> _ABOUT THIS EXERCISE_:
The number of lines with the string "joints" in the listing below is all that should be reported.

BEGIN

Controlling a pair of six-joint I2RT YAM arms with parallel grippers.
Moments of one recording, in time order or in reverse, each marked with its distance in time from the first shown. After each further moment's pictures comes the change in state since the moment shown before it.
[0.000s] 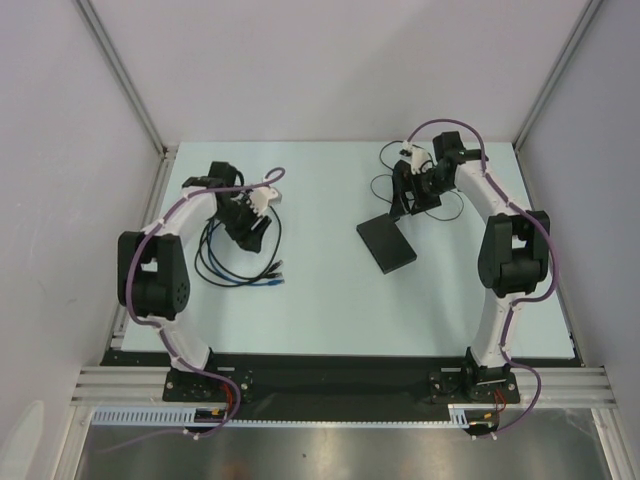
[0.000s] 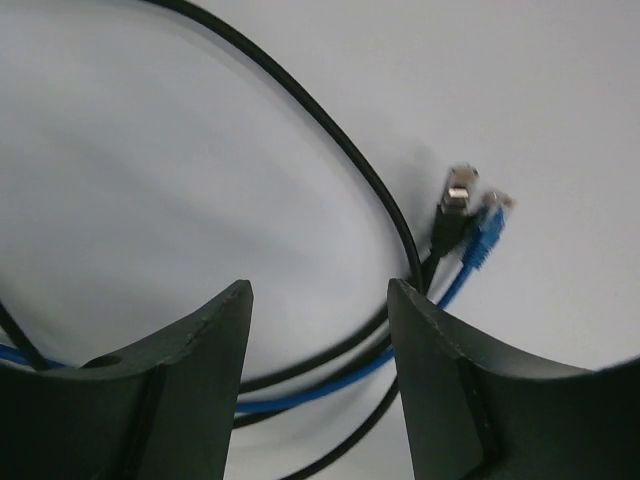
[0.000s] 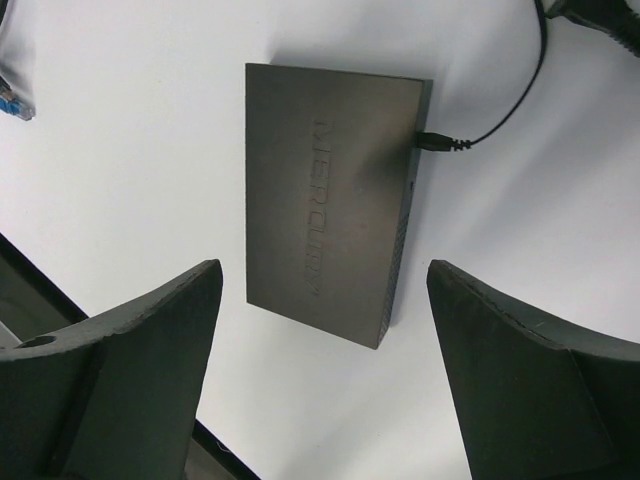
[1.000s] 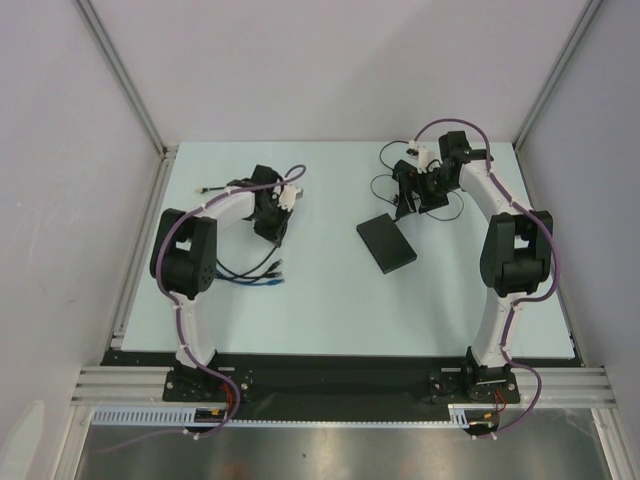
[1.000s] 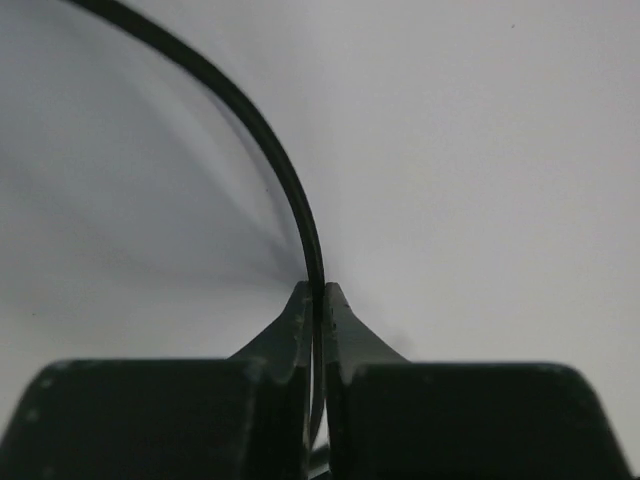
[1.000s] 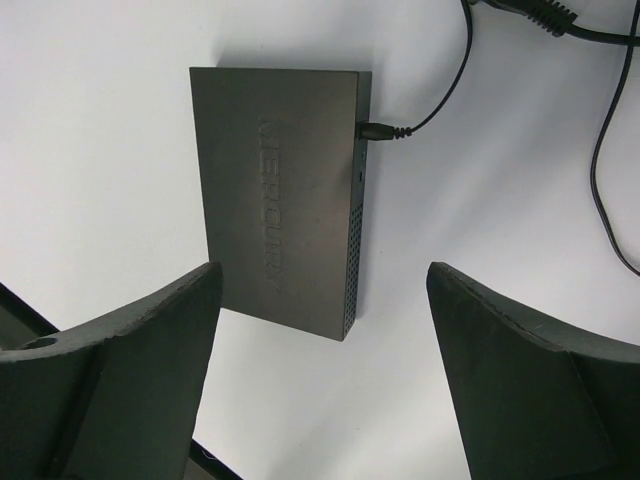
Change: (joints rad) left arm -0.177 0.234 0.097 0.225 -0.216 -0.527; right arm -0.015 0.000 -0.002 0.007 0.063 0.002
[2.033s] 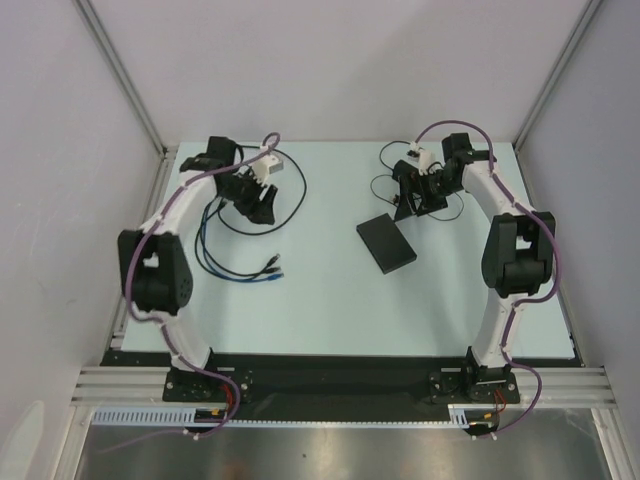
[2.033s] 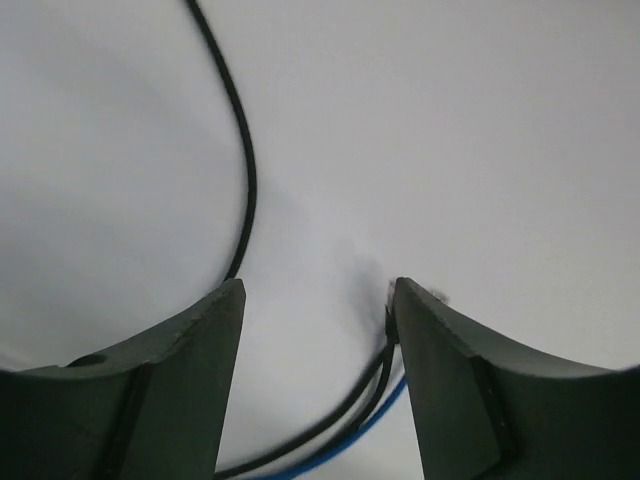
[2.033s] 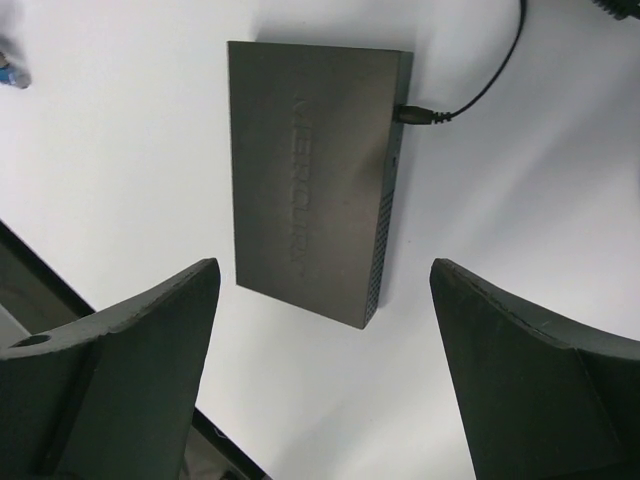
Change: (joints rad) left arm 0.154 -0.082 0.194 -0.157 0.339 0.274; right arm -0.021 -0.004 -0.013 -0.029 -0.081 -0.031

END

> _RESULT FOR THIS EXERCISE_:
2